WHAT YOU SHOULD DO: Count how many lines of the material below have the word "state" and give only the number.

SOURCE MATERIAL:
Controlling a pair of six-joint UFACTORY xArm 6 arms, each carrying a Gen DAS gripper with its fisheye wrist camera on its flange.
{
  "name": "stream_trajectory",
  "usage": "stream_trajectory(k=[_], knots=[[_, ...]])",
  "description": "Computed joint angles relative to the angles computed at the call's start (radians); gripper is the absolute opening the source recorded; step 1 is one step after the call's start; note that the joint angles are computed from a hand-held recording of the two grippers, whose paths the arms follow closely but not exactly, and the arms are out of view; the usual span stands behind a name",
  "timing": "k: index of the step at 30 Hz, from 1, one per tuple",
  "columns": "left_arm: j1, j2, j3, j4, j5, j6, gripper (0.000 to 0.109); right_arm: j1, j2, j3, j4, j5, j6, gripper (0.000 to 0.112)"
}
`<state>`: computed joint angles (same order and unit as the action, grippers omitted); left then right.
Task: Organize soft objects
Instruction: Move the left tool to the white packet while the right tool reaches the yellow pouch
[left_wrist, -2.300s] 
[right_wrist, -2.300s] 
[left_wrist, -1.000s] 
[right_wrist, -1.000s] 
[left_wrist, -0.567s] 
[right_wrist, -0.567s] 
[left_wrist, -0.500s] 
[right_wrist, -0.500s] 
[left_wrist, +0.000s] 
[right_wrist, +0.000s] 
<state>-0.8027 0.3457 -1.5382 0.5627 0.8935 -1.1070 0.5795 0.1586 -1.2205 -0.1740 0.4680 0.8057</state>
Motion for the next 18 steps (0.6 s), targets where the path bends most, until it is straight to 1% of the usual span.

SOLUTION FOR THIS EXERCISE: 2